→ Exercise aim
Output, exactly as written, the lines below starting at the line containing "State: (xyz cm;" and ending at the line containing "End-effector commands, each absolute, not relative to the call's". Drop the pictures and keep both end lines.

== Segment start ==

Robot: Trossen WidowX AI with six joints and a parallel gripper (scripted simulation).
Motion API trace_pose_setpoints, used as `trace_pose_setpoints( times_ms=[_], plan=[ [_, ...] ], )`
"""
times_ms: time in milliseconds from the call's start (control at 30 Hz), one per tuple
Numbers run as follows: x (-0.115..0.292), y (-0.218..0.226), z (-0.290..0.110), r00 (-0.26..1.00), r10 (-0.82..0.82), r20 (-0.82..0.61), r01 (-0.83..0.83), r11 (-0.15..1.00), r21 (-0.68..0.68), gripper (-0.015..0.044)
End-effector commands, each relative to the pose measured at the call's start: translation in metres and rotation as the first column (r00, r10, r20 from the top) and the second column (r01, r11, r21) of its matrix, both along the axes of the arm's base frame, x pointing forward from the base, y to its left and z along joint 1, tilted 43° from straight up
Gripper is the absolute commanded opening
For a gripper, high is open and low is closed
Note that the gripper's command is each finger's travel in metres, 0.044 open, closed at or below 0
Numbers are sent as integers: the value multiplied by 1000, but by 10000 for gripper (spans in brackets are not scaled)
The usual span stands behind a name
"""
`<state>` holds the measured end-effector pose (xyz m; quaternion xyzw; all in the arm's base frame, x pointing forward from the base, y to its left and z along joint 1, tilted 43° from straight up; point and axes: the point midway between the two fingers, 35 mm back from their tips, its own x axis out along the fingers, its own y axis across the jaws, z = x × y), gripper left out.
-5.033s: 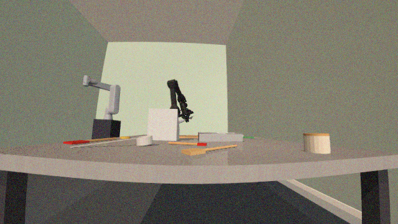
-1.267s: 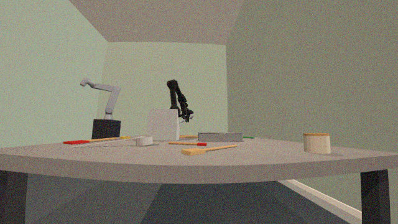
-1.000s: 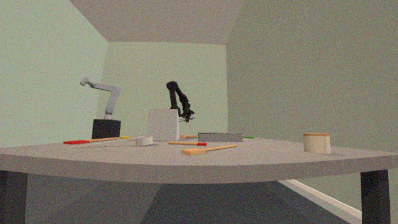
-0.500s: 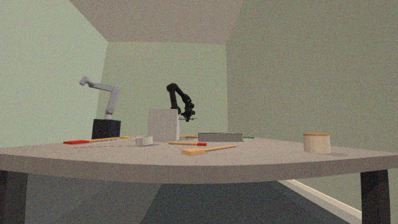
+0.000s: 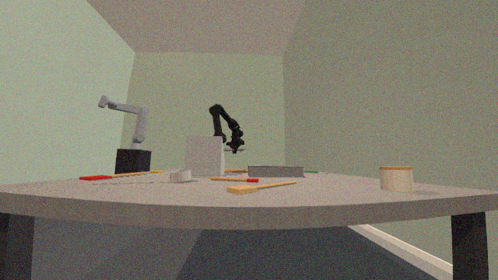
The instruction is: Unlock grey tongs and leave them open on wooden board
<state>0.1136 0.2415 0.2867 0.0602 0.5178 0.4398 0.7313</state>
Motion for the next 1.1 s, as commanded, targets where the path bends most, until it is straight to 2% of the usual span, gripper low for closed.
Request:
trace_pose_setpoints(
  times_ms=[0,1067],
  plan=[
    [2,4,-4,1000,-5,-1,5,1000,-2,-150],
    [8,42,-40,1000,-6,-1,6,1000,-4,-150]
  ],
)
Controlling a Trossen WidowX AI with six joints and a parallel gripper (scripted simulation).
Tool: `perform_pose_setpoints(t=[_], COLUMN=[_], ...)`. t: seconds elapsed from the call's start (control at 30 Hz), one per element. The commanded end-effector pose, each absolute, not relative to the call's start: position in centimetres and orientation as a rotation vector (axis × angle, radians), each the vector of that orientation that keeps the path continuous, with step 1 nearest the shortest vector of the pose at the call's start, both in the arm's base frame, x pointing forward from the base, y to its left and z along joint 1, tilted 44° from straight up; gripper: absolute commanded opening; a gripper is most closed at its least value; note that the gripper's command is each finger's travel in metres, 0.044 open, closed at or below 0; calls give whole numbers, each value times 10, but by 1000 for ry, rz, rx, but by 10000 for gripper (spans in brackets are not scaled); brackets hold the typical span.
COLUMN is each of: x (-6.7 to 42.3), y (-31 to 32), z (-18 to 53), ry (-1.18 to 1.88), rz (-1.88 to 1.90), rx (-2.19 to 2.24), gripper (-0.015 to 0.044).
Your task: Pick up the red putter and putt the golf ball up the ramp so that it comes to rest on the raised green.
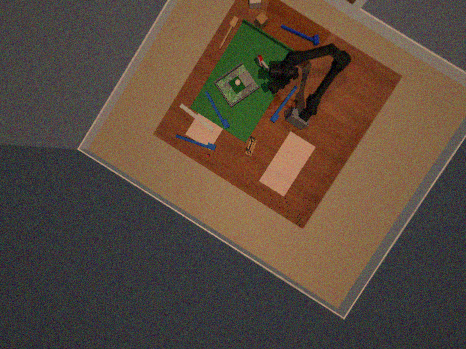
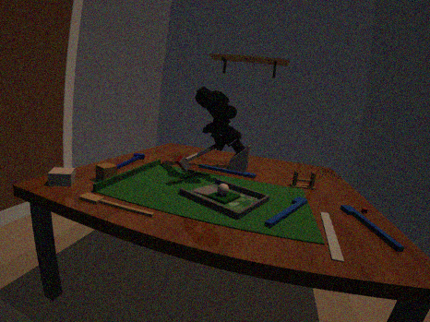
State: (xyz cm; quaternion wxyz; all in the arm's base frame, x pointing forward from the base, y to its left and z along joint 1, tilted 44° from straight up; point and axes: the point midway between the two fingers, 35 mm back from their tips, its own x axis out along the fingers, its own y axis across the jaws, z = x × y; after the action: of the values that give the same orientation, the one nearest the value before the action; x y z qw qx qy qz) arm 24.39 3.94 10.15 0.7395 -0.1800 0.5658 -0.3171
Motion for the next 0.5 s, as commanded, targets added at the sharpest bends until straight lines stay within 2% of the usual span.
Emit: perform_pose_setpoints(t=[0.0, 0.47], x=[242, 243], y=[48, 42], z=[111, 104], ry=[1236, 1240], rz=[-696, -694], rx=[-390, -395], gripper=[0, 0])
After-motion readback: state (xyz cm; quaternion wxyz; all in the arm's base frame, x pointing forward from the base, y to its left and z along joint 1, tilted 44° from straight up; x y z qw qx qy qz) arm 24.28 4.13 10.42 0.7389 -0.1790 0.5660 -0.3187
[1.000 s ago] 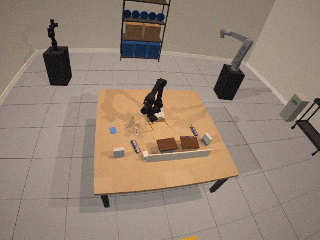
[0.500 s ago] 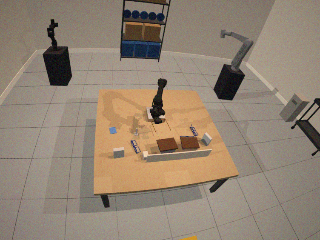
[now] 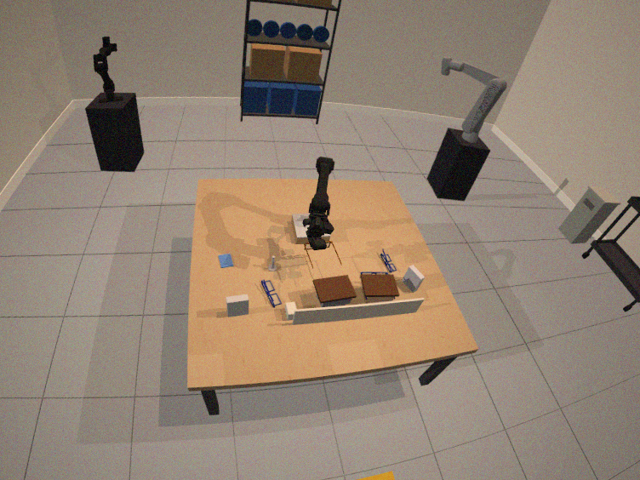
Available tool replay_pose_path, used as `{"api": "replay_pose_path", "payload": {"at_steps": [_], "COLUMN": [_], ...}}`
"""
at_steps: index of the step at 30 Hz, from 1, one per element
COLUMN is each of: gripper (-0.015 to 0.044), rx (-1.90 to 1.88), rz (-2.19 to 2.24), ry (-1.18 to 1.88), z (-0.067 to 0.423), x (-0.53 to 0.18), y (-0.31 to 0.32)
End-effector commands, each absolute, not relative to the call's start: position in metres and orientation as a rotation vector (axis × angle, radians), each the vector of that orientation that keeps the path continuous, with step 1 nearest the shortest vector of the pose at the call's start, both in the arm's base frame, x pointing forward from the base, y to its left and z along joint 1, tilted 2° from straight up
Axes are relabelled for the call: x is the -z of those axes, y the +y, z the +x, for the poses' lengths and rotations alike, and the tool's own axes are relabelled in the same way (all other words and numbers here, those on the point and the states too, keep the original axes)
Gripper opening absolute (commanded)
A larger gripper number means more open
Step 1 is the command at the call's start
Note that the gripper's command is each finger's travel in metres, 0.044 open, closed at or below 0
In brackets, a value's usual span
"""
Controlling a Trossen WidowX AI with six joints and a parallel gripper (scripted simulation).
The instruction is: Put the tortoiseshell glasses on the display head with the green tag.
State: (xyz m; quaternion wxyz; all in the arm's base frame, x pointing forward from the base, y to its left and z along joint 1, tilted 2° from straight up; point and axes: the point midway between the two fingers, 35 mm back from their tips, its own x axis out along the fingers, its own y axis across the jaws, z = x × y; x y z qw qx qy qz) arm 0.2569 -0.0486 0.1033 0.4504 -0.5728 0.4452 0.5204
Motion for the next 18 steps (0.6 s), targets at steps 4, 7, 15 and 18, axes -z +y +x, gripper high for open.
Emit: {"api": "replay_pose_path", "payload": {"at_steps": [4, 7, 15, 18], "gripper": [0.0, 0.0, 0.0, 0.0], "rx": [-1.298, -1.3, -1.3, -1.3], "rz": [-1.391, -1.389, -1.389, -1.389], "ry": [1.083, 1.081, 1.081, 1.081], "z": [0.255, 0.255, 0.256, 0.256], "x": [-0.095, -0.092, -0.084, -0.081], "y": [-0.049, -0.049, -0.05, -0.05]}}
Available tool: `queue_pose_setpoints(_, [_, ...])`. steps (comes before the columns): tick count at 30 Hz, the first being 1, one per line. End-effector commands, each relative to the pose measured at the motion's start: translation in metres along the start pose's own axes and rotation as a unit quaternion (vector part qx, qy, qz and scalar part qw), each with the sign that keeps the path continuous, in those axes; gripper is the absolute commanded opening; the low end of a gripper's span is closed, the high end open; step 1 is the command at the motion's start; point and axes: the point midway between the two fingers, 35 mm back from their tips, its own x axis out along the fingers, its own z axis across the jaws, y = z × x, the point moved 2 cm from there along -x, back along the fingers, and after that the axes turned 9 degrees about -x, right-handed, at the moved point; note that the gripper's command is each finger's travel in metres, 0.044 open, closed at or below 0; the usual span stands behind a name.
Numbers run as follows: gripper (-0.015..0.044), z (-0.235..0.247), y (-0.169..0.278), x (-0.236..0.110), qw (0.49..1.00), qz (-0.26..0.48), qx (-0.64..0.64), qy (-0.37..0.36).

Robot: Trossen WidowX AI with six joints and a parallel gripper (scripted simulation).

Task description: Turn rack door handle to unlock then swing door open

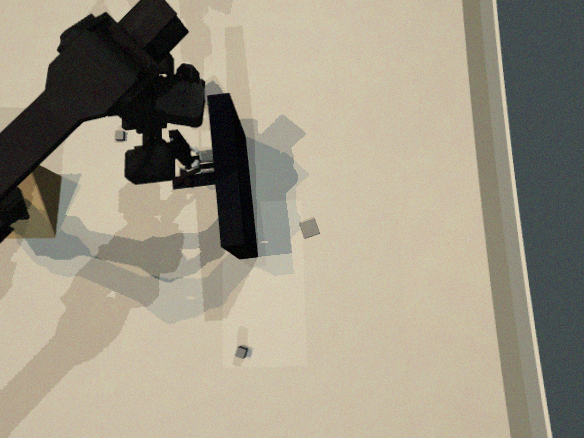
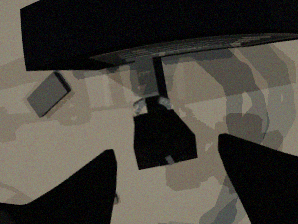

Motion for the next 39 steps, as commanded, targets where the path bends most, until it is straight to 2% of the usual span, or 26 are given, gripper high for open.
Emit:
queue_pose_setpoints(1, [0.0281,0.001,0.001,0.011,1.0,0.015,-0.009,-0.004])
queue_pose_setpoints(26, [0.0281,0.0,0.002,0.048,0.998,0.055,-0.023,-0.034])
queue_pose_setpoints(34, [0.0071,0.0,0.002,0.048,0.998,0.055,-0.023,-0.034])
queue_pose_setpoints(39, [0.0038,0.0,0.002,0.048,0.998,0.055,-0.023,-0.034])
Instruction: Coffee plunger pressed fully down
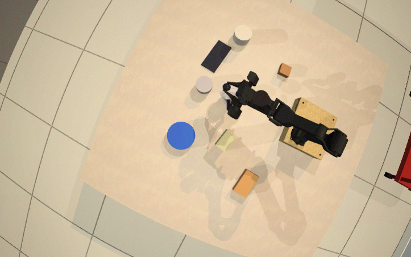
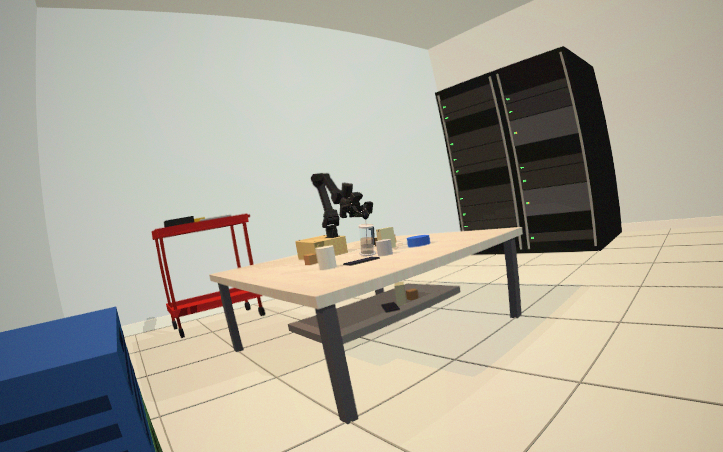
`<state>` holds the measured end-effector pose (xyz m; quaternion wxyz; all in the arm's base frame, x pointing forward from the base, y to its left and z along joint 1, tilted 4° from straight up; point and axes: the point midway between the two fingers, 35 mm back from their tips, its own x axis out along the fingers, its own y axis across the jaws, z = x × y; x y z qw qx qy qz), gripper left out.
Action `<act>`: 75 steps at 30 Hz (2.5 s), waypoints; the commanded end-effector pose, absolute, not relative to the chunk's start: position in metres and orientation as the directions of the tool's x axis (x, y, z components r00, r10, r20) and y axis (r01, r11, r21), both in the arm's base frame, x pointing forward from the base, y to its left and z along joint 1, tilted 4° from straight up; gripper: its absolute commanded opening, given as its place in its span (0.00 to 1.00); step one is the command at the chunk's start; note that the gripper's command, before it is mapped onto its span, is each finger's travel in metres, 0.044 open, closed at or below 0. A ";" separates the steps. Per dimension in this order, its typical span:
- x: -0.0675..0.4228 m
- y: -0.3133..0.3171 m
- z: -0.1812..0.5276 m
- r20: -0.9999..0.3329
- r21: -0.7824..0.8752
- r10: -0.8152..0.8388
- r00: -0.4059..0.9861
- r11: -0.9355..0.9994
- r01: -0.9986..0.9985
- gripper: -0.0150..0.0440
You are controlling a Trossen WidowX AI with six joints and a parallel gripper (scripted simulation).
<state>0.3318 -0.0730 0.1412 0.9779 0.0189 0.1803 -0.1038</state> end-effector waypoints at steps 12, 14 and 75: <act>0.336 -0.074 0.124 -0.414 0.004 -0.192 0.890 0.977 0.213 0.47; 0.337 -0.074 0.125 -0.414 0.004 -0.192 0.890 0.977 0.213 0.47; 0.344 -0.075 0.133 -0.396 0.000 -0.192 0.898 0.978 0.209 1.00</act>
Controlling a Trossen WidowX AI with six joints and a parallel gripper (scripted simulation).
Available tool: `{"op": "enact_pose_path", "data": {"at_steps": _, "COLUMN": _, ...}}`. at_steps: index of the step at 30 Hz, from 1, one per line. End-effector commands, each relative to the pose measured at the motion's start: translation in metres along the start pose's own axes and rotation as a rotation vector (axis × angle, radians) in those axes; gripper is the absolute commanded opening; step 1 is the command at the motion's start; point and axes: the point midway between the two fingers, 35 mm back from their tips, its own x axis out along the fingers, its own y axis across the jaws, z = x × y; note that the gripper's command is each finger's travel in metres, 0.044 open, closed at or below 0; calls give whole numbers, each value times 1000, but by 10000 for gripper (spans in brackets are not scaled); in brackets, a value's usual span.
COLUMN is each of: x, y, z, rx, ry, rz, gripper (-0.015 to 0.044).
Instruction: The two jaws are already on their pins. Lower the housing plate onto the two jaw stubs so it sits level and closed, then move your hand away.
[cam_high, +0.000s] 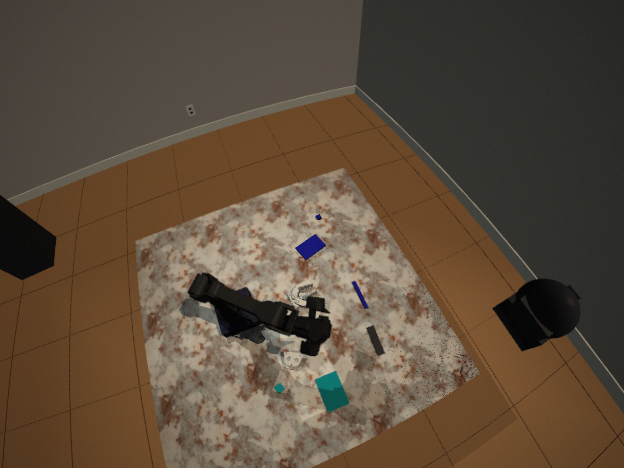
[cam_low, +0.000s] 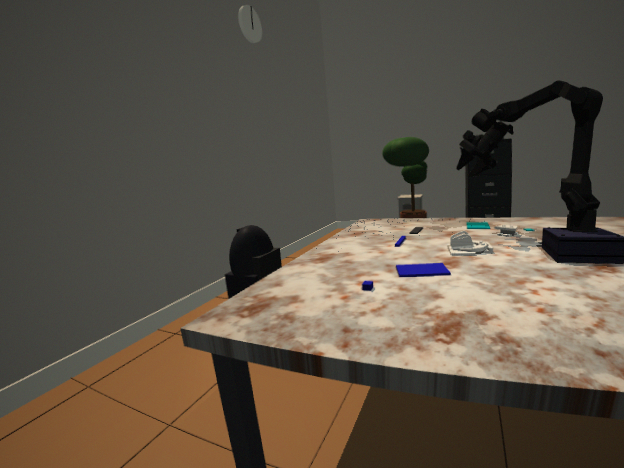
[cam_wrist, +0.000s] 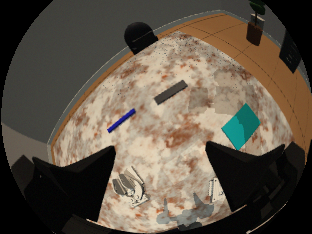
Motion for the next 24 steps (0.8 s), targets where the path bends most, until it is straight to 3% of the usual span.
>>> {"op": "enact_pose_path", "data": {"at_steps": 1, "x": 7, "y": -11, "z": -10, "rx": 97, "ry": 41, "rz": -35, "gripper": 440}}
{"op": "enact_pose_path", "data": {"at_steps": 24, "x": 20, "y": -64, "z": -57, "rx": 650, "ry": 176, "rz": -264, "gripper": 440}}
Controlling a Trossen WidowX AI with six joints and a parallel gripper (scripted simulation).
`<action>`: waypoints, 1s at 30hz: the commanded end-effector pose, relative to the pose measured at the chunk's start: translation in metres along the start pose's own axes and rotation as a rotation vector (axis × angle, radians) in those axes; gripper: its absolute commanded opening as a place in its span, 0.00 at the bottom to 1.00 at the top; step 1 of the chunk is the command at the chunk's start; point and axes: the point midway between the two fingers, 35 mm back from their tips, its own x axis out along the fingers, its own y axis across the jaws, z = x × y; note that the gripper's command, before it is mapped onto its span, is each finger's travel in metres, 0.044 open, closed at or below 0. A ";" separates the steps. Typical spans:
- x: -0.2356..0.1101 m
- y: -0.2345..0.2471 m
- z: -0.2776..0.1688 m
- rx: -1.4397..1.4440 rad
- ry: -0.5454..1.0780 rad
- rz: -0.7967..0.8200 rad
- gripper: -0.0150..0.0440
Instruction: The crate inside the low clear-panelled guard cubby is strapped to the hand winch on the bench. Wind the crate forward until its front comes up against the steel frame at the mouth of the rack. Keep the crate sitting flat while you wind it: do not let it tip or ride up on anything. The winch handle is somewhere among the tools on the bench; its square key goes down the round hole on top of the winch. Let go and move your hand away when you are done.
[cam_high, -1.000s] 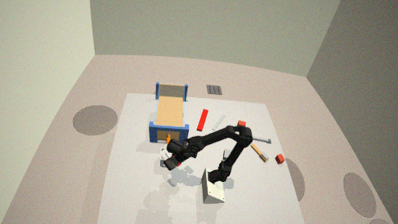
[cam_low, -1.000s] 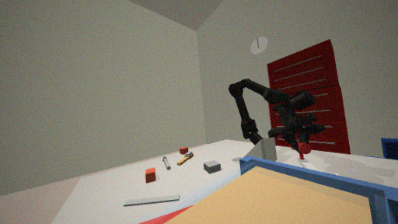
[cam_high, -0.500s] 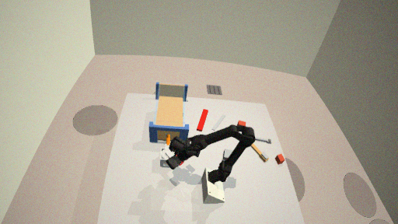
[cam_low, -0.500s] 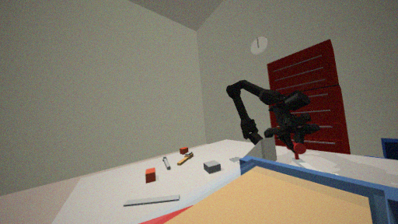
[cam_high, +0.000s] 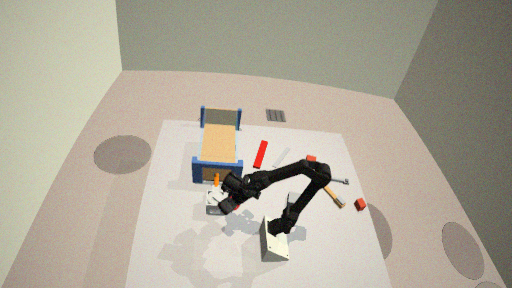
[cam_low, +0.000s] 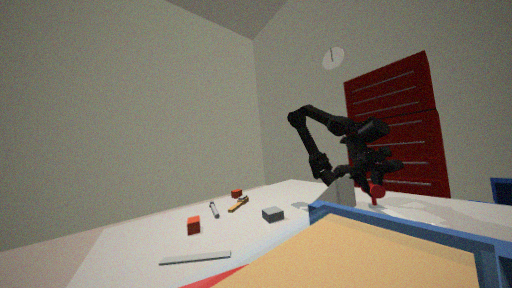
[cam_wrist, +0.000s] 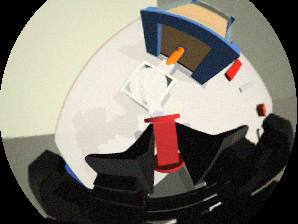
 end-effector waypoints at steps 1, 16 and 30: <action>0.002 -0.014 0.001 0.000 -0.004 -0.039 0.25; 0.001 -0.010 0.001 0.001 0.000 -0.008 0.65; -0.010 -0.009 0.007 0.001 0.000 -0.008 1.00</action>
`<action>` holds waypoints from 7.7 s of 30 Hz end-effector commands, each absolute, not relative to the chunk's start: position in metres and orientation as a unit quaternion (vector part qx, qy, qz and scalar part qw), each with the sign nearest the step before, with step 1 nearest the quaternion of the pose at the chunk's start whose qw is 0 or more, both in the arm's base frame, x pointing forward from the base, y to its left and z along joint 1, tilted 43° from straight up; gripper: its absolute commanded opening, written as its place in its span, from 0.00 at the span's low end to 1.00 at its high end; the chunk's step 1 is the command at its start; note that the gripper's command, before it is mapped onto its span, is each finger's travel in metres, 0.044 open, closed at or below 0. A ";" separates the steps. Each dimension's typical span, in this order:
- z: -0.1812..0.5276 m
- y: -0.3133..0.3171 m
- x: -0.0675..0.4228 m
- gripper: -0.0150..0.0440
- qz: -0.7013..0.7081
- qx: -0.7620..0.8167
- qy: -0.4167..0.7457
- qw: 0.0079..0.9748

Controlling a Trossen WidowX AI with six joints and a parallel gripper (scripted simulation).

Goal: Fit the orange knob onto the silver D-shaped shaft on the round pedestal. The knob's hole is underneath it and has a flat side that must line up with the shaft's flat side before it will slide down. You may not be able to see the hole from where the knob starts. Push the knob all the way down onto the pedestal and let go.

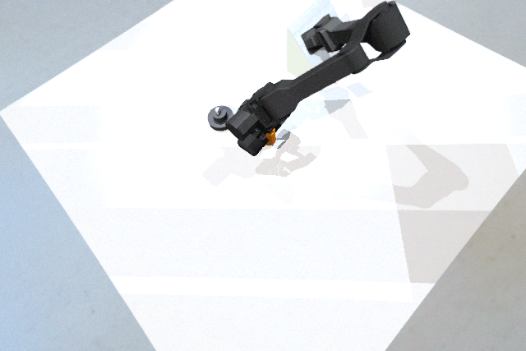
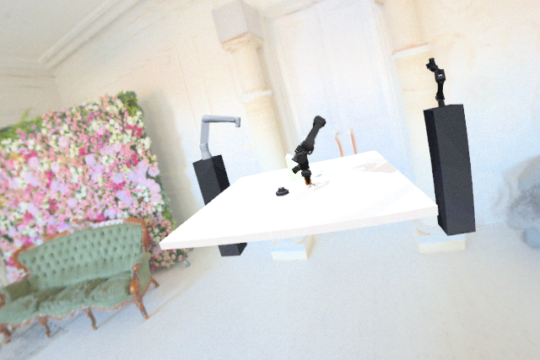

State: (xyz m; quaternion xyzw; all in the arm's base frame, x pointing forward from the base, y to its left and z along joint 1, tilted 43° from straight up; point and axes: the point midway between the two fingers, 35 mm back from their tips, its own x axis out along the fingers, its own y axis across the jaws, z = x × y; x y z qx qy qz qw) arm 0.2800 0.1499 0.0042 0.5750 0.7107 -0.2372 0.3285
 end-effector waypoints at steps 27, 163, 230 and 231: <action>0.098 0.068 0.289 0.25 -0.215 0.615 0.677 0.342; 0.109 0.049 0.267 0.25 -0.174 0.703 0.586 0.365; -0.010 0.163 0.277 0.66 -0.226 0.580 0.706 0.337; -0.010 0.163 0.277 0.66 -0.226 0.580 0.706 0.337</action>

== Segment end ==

→ Solution to this task
State: (xyz cm; quaternion wxyz; all in the arm's base frame, x pointing forward from the base, y to its left and z along joint 1, tilted 44° from straight up; point and axes: the point midway between the two fingers, 35 mm back from their tips, its own x axis out along the fingers, its own y axis across the jaws, z = x × y; after the action: of the values that give the same orientation, the one nearest the value before the action; x y z qw qx qy qz) arm 24.39 3.94 10.15 0.7395 -0.1800 0.5658 -0.3171
Motion for the next 0.5 s, as commanded, targets added at the sharpest bends until straight lines stay within 2% of the usual span.
Emit: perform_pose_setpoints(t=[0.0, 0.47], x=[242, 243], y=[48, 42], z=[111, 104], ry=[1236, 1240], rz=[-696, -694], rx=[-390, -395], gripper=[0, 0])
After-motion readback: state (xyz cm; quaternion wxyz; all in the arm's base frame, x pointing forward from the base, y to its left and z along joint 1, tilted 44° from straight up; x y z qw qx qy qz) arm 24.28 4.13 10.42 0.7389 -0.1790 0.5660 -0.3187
[1.000 s ago] 
[0.500 s ago] 
[now] 
Available tool replay_pose_path, used as `{"api": "replay_pose_path", "payload": {"at_steps": [_], "COLUMN": [_], ...}}`
"""
at_steps: index of the step at 30 Hz, from 1, one per element
COLUMN is each of: gripper (-0.015 to 0.044), rx (-1.90 to 1.88), rz (-2.19 to 2.24), ry (-1.18 to 1.88), z (-0.067 to 0.423), x (-0.53 to 0.18), y (-0.31 to 0.32)
End-effector commands, each absolute, not relative to the call's start: position in metres and orientation as a rotation vector (axis × angle, radians), each the vector of that orientation that keeps the path continuous, with step 1 nearest the shortest vector of the pose at the call's start, both in the arm's base frame, x pointing forward from the base, y to its left and z along joint 1, tilted 2° from straight up

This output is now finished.